Men should wear dark, conservative suits, and women should wear conservative suits or skirts with a hemline below the knee (unless you’re a K-pop star). A high neckline and covered shoulders are strongly encouraged.
It’s recommended that introductions be made through a third party who knows you both. A slight bow held during handshakes is appreciated; wait for seniors to offer their hand. Always use titles when addressing people; formality is important and even the use of first names requires certain honorific designations.
Be punctual, but don’t expect everyone to be on time; Koreans raise ‘busy’ to an art form. Seniors should enter a room first. First meetings are for establishing trust, not for doing business. Seemingly personal questions help establish your rank in the meeting and break the ice. Maintain contact after the meeting by calling or emailing.

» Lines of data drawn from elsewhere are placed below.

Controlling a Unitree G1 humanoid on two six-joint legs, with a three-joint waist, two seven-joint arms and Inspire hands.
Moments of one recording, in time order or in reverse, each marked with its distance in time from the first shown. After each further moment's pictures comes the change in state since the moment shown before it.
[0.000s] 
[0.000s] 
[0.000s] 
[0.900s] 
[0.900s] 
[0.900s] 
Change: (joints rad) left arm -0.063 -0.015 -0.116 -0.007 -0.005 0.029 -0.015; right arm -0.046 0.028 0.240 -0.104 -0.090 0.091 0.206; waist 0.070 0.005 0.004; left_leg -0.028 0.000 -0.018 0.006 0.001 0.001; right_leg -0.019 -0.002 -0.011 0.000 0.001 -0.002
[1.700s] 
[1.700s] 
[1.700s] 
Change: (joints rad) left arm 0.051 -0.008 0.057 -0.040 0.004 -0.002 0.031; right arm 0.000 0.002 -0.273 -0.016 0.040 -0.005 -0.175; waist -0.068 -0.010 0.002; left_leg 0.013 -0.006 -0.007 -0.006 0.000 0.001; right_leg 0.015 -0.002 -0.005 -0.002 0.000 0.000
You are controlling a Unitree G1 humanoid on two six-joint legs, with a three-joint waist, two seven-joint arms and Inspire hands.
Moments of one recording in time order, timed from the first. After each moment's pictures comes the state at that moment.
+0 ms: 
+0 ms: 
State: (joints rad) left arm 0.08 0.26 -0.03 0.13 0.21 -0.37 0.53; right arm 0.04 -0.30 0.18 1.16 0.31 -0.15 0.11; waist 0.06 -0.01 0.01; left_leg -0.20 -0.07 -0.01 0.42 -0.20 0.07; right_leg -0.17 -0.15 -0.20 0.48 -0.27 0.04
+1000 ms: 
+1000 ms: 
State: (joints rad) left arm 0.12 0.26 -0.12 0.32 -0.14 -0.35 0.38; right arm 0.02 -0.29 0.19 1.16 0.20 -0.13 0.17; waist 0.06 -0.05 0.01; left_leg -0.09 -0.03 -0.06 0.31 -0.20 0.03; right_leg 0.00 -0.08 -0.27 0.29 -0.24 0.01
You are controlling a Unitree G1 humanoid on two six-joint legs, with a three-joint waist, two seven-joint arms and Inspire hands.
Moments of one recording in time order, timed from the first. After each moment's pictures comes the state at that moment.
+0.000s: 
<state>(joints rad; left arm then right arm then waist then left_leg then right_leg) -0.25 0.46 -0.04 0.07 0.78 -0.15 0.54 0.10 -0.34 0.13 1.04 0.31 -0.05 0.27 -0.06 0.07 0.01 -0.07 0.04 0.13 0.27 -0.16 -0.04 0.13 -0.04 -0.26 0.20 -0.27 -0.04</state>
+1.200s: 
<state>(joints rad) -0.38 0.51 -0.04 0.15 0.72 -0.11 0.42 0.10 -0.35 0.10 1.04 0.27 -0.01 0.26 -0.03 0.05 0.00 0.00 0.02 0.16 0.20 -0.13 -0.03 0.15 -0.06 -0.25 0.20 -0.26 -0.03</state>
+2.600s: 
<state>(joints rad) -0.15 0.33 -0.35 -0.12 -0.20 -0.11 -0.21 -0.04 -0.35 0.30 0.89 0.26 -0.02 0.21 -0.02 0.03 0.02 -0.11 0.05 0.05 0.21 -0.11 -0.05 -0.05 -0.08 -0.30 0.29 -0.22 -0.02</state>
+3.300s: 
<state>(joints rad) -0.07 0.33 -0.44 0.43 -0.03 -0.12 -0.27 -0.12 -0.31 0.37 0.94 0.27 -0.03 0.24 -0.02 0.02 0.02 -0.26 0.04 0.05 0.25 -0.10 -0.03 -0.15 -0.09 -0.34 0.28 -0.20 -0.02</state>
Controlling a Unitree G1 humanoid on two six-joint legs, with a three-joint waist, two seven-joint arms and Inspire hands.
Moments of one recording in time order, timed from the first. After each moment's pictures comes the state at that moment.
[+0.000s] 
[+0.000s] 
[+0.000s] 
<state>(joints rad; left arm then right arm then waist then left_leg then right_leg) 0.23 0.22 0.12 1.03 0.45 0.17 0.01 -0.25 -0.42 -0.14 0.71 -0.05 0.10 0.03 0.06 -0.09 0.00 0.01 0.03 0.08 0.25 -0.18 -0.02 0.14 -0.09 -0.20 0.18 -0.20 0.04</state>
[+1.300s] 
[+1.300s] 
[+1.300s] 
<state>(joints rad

When you receive a business card, read the whole card, then place it on the table; afterwards, put cards in a holder, not pockets or wallets. Never write on the card. Always carry business cards with your title prominently featured to help establish rank.
The concept of ‘face’ is important; humility, modesty and sociability are genuine necessities – and so is drinking. However, touching is unwelcome, no matter how drunk everyone is. Don’t blow your nose, and try not to sneeze in public. Don’t discuss Korean politics or compare South Korea with other countries, especially when drinking.